**** DATA LISTING

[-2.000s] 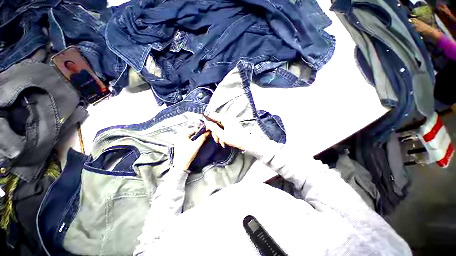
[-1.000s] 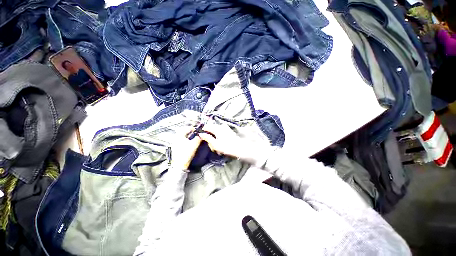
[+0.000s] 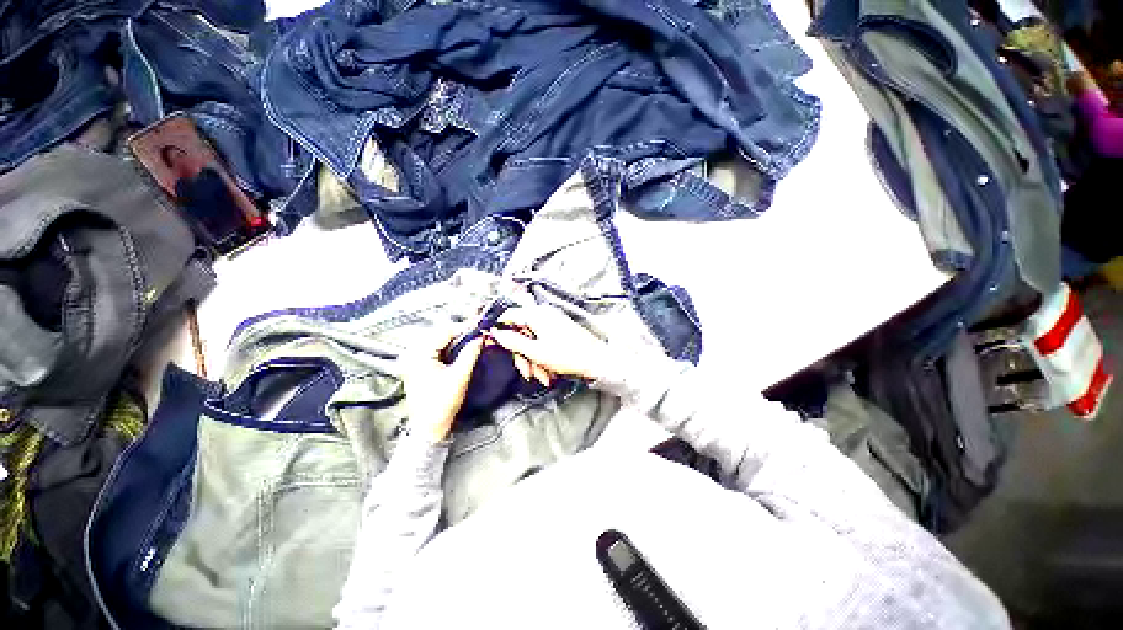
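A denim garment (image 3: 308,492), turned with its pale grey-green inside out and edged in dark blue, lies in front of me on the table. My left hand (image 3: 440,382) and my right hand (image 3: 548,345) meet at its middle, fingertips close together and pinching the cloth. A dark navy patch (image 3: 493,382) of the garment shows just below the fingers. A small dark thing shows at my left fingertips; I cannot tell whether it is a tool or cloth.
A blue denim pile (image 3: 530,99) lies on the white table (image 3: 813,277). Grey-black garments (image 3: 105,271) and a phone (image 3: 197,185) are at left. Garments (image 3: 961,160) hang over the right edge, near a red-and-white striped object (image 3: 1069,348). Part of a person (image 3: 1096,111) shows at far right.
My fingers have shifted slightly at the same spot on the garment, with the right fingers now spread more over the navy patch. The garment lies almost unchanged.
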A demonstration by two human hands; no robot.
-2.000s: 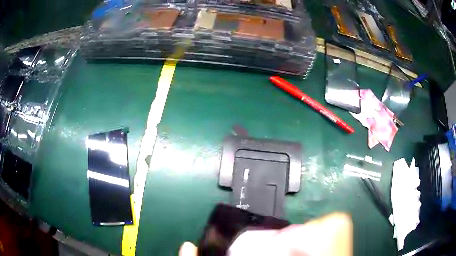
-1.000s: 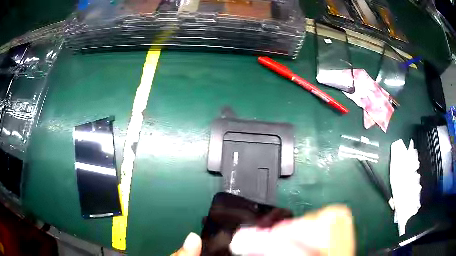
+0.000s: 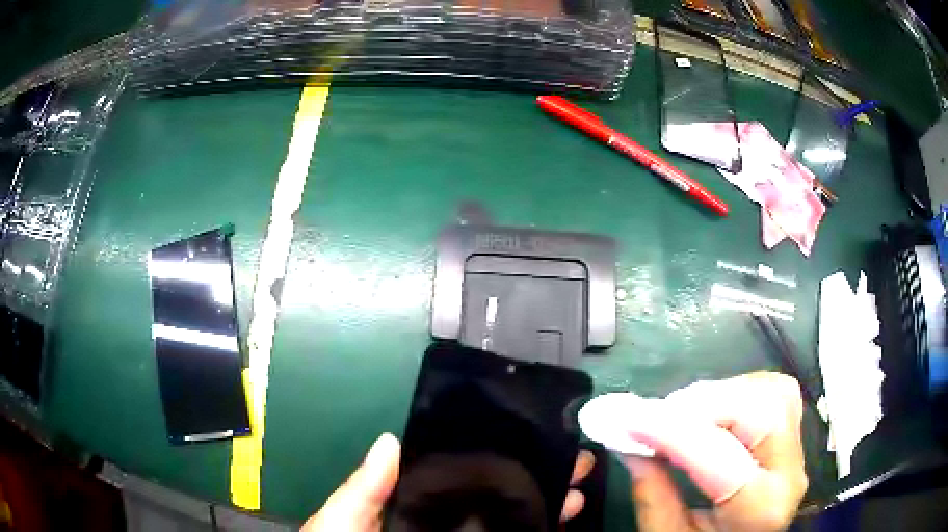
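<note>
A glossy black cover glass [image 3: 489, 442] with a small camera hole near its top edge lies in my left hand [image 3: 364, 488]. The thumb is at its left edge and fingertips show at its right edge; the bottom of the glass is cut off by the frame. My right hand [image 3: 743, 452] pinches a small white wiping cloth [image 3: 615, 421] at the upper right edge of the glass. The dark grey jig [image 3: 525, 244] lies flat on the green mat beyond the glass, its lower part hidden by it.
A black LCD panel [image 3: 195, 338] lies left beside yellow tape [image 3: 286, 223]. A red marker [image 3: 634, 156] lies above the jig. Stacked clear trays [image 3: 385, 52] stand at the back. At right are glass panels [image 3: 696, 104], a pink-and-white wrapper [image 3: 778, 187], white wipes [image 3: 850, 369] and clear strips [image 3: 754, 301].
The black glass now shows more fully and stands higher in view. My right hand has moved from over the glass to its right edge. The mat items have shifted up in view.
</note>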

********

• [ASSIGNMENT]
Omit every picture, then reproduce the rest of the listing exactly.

• [TASK SOLUTION]
[-2.000s] 
[-1.000s] 
[+0.000s] 
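A denim garment (image 3: 308,492), turned with its pale grey-green inside out and edged in dark blue, lies in front of me on the table. My left hand (image 3: 440,382) and my right hand (image 3: 548,345) meet at its middle, fingertips close together and pinching the cloth. A dark navy patch (image 3: 493,382) of the garment shows just below the fingers. A small dark thing shows at my left fingertips; I cannot tell whether it is a tool or cloth.
A blue denim pile (image 3: 530,99) lies on the white table (image 3: 813,277). Grey-black garments (image 3: 105,271) and a phone (image 3: 197,185) are at left. Garments (image 3: 961,160) hang over the right edge, near a red-and-white striped object (image 3: 1069,348). Part of a person (image 3: 1096,111) shows at far right.
My fingers have shifted slightly at the same spot on the garment, with the right fingers now spread more over the navy patch. The garment lies almost unchanged.
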A demonstration by two human hands; no robot.
-2.000s: 
-1.000s: 
+0.000s: 
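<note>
A glossy black cover glass [image 3: 489, 442] with a small camera hole near its top edge lies in my left hand [image 3: 364, 488]. The thumb is at its left edge and fingertips show at its right edge; the bottom of the glass is cut off by the frame. My right hand [image 3: 743, 452] pinches a small white wiping cloth [image 3: 615, 421] at the upper right edge of the glass. The dark grey jig [image 3: 525, 244] lies flat on the green mat beyond the glass, its lower part hidden by it.
A black LCD panel [image 3: 195, 338] lies left beside yellow tape [image 3: 286, 223]. A red marker [image 3: 634, 156] lies above the jig. Stacked clear trays [image 3: 385, 52] stand at the back. At right are glass panels [image 3: 696, 104], a pink-and-white wrapper [image 3: 778, 187], white wipes [image 3: 850, 369] and clear strips [image 3: 754, 301].
The black glass now shows more fully and stands higher in view. My right hand has moved from over the glass to its right edge. The mat items have shifted up in view.
</note>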

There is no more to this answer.